Which lines of the records below contain the word "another"? Show each one.
** Opening PROVIDED DATA block **
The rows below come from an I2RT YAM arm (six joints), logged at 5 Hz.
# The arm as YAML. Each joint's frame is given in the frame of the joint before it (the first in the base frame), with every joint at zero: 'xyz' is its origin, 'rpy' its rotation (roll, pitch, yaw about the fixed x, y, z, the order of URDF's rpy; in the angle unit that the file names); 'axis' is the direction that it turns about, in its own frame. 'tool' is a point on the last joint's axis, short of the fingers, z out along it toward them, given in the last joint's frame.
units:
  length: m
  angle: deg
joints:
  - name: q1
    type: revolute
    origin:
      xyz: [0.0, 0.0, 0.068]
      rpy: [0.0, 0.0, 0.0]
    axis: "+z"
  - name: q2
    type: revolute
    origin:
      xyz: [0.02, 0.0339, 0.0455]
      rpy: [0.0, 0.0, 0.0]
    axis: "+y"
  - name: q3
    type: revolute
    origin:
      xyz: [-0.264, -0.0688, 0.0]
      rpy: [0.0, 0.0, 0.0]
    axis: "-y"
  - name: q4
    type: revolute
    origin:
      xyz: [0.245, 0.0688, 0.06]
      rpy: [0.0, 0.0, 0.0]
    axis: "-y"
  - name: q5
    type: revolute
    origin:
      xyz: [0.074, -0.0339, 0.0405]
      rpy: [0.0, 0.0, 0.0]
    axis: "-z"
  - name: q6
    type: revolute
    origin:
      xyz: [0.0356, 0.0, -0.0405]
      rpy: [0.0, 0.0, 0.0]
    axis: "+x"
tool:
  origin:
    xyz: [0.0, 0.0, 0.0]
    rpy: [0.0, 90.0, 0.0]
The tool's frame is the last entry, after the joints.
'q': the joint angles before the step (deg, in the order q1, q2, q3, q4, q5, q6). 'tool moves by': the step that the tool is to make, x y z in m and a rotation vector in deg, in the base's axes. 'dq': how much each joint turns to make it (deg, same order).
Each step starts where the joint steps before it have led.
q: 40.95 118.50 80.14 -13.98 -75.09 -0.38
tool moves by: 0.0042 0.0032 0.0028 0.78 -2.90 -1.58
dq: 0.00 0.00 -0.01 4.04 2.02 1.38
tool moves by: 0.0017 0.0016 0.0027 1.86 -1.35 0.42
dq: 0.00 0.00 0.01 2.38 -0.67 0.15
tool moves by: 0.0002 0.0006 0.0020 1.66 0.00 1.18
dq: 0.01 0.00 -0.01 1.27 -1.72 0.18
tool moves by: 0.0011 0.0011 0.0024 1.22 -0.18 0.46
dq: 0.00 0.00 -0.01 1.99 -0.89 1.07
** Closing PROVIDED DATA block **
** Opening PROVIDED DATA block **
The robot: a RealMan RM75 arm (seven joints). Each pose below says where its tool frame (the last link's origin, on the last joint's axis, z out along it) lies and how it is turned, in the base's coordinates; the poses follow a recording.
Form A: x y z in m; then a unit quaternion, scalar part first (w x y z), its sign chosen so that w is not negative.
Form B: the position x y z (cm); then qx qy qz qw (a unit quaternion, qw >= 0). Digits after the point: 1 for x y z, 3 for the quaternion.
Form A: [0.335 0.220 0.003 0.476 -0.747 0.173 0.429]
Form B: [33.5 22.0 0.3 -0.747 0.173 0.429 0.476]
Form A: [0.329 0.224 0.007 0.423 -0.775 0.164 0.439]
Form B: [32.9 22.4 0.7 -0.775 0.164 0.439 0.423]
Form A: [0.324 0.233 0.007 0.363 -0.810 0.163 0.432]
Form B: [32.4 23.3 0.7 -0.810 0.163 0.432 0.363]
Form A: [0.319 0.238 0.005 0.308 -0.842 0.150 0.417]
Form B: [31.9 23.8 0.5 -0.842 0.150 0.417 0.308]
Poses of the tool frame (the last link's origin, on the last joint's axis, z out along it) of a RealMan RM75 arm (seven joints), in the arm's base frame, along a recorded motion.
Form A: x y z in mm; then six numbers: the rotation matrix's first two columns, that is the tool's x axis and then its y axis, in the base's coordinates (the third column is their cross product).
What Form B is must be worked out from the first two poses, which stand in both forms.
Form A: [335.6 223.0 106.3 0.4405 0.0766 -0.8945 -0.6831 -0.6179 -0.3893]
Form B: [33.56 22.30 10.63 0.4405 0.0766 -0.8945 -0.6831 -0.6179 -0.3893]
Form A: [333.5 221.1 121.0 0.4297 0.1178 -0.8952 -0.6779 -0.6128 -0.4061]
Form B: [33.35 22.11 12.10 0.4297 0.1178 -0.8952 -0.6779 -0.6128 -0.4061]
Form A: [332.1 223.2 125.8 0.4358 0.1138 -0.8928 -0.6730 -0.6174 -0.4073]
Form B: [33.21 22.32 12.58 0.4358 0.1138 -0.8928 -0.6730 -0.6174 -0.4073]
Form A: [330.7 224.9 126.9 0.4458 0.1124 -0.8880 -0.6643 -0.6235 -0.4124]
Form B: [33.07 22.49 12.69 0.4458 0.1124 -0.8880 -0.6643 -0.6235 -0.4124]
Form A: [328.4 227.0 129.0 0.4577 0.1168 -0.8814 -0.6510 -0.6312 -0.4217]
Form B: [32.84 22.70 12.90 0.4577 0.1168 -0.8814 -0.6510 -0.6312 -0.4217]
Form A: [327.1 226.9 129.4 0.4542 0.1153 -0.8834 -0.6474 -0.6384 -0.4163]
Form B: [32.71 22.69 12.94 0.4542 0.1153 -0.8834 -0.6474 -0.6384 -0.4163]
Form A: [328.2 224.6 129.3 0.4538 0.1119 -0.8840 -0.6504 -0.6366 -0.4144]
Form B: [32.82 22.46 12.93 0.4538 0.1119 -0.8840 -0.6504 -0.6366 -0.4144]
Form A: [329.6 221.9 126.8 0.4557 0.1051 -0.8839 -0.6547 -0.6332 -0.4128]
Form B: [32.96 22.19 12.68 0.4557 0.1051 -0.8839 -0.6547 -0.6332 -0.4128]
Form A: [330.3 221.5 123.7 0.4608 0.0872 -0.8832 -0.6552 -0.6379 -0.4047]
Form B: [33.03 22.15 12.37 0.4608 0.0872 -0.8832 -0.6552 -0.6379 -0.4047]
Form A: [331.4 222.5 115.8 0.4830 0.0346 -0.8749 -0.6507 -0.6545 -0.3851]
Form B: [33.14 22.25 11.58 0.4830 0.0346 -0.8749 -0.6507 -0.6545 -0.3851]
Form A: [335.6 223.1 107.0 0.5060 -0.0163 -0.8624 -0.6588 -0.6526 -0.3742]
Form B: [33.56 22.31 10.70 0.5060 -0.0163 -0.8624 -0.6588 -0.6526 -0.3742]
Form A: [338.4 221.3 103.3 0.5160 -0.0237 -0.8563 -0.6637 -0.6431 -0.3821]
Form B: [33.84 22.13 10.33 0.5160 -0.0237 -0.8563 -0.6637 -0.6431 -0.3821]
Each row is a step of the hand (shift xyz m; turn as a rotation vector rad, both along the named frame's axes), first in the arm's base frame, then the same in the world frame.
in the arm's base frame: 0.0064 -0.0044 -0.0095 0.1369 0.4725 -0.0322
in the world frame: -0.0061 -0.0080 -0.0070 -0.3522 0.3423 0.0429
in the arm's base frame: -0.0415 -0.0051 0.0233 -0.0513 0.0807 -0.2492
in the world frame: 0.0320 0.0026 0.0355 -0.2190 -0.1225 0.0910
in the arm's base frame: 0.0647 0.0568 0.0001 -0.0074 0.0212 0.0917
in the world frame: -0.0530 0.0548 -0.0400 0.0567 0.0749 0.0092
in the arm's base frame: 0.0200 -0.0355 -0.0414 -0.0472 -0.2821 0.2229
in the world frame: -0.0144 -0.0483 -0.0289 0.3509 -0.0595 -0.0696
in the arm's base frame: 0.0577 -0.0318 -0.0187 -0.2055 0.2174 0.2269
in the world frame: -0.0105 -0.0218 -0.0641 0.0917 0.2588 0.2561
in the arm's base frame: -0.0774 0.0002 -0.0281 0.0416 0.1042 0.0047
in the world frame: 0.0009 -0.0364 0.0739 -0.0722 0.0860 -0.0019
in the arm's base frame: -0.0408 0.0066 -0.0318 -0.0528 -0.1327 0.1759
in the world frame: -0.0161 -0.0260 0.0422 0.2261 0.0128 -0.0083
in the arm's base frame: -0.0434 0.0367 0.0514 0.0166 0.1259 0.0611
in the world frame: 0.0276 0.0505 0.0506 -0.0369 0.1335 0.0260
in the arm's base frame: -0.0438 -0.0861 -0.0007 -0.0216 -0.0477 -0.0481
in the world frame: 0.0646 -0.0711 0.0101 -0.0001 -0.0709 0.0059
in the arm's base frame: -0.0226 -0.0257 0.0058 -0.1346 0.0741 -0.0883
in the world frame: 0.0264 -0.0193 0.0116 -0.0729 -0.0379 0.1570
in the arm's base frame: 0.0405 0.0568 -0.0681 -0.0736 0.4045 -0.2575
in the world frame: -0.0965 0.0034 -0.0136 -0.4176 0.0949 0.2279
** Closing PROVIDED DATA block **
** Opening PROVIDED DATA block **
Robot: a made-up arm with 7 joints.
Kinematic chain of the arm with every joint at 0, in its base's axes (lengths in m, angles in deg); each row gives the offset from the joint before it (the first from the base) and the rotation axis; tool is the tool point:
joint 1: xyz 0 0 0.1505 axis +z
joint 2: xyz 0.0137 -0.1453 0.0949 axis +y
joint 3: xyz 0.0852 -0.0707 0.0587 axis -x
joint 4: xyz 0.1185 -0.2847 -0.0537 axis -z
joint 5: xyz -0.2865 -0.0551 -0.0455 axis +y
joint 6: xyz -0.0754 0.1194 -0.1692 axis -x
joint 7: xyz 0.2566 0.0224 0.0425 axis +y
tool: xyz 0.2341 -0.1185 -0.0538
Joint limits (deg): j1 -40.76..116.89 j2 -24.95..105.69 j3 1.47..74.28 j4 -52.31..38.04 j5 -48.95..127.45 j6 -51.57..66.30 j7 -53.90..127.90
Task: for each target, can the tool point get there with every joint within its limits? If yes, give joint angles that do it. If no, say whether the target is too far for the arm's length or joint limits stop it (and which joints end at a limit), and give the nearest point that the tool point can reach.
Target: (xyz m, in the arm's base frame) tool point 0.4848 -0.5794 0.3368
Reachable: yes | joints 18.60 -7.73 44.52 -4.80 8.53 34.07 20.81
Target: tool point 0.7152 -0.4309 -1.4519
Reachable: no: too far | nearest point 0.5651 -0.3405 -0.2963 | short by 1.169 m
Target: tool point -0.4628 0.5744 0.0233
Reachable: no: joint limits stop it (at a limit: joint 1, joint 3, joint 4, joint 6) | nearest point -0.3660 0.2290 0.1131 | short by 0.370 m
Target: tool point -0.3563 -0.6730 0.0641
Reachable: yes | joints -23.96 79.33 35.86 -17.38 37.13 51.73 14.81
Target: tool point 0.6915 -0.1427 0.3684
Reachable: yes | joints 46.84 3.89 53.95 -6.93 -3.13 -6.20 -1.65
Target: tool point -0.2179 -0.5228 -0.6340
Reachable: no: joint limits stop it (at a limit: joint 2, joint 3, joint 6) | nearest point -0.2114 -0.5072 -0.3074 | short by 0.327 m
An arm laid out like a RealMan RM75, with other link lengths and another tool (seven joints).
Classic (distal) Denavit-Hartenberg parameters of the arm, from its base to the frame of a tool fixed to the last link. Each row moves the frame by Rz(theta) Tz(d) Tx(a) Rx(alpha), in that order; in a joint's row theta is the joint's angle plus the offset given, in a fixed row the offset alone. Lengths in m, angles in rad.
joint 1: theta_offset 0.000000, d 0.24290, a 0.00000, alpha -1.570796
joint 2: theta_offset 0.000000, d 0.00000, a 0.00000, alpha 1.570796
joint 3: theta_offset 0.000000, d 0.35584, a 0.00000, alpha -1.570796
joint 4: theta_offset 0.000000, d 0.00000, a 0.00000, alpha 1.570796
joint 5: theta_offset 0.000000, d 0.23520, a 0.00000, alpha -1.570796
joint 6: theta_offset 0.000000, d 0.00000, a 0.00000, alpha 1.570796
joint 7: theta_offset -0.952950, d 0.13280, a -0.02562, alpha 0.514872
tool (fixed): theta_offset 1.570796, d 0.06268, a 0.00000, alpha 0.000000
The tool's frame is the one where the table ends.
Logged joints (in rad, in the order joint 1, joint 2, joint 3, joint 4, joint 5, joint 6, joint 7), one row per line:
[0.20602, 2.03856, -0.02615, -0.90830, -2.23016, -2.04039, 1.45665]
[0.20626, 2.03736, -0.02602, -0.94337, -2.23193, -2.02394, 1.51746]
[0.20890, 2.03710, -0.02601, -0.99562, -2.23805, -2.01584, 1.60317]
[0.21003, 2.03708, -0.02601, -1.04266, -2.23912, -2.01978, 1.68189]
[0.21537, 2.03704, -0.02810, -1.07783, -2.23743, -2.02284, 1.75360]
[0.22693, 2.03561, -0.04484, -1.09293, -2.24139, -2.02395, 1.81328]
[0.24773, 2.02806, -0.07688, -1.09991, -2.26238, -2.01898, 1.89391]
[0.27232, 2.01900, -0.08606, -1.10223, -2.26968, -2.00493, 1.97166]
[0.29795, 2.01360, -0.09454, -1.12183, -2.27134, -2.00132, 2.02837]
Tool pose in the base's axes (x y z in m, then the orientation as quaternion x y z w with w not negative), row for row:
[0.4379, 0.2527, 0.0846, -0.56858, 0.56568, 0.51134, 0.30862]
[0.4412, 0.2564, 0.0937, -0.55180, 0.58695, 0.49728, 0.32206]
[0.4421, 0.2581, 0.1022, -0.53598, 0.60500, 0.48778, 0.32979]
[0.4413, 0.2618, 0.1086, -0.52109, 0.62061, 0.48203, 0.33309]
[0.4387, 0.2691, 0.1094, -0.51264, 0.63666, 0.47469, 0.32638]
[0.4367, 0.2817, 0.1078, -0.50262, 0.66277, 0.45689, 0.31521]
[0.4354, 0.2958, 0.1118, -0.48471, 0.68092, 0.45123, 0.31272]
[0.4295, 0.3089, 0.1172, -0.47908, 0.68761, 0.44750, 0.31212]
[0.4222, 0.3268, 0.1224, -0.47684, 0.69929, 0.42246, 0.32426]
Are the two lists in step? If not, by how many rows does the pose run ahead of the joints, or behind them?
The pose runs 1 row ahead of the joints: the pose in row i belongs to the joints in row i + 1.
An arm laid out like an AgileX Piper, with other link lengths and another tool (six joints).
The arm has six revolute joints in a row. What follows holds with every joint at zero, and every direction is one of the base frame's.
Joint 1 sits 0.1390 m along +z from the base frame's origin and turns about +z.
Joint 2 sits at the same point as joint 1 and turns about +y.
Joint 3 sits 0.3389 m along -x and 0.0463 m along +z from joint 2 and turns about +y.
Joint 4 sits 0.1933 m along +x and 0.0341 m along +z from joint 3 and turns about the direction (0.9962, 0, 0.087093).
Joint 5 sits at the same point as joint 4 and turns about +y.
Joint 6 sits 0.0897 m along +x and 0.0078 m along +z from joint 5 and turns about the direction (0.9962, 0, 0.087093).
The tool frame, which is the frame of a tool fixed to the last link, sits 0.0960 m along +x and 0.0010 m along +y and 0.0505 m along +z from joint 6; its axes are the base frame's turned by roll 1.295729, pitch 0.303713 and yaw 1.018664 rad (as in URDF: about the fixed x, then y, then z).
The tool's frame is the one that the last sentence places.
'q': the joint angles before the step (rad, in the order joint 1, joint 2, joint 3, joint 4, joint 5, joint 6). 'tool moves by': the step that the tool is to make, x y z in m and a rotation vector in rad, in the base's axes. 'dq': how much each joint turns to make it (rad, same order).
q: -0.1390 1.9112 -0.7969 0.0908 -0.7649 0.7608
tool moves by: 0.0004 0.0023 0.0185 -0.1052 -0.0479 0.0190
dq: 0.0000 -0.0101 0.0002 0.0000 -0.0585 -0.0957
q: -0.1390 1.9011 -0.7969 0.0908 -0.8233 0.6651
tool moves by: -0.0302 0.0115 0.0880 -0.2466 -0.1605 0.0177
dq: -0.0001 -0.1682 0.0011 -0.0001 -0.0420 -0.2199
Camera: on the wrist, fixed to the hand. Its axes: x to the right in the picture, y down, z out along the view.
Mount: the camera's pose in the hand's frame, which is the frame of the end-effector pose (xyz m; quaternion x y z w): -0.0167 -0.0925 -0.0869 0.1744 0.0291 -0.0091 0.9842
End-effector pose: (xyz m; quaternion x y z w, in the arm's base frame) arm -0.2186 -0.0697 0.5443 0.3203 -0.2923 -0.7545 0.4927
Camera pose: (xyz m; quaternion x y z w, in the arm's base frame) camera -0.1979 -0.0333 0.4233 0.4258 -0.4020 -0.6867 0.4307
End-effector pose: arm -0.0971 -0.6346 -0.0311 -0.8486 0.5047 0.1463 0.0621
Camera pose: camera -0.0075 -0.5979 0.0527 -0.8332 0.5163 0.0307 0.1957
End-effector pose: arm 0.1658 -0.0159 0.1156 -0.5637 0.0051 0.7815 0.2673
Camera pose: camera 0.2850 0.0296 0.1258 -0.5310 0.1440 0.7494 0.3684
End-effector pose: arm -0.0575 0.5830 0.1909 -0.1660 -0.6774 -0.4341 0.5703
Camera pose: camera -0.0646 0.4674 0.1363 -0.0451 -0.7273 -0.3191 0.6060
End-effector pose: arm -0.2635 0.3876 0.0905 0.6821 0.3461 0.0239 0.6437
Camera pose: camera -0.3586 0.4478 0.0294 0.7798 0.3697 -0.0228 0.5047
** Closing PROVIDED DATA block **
TASK RESPONSE:
An arm laid out like a RealMan RM75, with other link lengths and another tool (seven joints).
An arm laid out like an AgileX Piper, with other link lengths and another tool (six joints).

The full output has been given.